Amazon announced that, unlike GitHub Copilot, their tool recognizes code snippets from the training data and then highlights the license of the original function. This allows developers to decide whether or not to use them. Codewhisperer would also checks code for potential security issues. We tried this out as well: However, this function is only available in the commercial version of CodeWhisperer; the free version lacks this capability.
Lawsuit
The above findings and observations promptly led to legal action against OpenAI: In November 2022, a law firm filed a law suit against Copilot in the United States. The law firm is challenging Copilot’s legality based on several claims, ranging from breach of contract with GitHub users to privacy violations for sharing personal data.
Charges include:
- copyright infringement and violation of open source license terms:
By training their AI systems on public GitHub repositories, the defendants have violated the rights of a large number of authors who have posted code or other works on GitHub under certain open source licenses. Specifically, eleven popular open source licenses, all of which require attribution of the author’s name and copyright, including the MIT License, the GPL, and the Apache License. - violation of GitHub’s terms of use and privacy policy:
For example, the removal of copyright management information was prohibited.
As well as several other side points.
In January, Microsoft, GitHub, and OpenAI had filed motions to dismiss the plaintiffs’ complaint. In March, the plaintiffs filed an opposition to these motions to dismiss. In May, the lawsuit was finally allowed to proceed. Of particular significance, the court completely rejected the defendants’ efforts to dismiss two of the plaintiffs’ most important claims, namely infringement of open source licenses and removal of copyright management information.
This lawsuit is particularly interesting because it is one of the first to explore the legal limits of current artificial intelligence, which uses available information for training and creates some sort of composite of that material. If the lawsuit is successful, it could decrease speed on the development of such software.
Summary
Tools based on artificial intelligence can efficiently produce high-quality code. The way in which the Copilot system in particular has been trained and the output of code it creates has raised questions. There is a controversial discussion on this, and the lawsuit is based on this.

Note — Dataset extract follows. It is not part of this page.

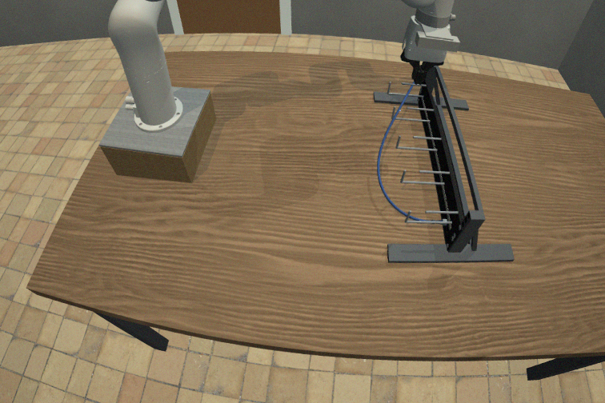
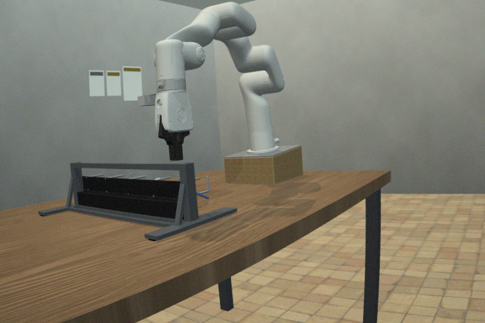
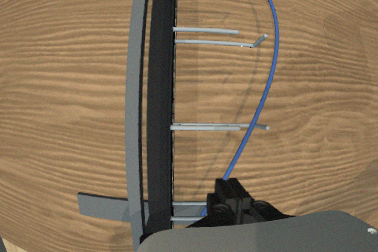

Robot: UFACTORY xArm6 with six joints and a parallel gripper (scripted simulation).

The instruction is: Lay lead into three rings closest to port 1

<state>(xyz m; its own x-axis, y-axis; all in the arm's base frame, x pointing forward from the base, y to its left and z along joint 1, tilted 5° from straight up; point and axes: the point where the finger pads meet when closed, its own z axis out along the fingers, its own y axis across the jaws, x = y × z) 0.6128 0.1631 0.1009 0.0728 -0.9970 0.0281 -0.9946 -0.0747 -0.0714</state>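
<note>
Right now my hand is 140 mm to the left of the dark grey rack, 100 mm above it and 70 mm short of it.
</note>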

Copilot defends itself with the argument that the developer are responsible for functionality, security and compliance of the code.
The whole topic is incredibly exciting because it generally raises the question: How and with what data may an artificial intelligence be trained? This may have implications for the development of future AI systems.
Ultimately, the work of software developers will change seriously in the future due to the use of AI: AI will take over and accelerate some tasks of SW development.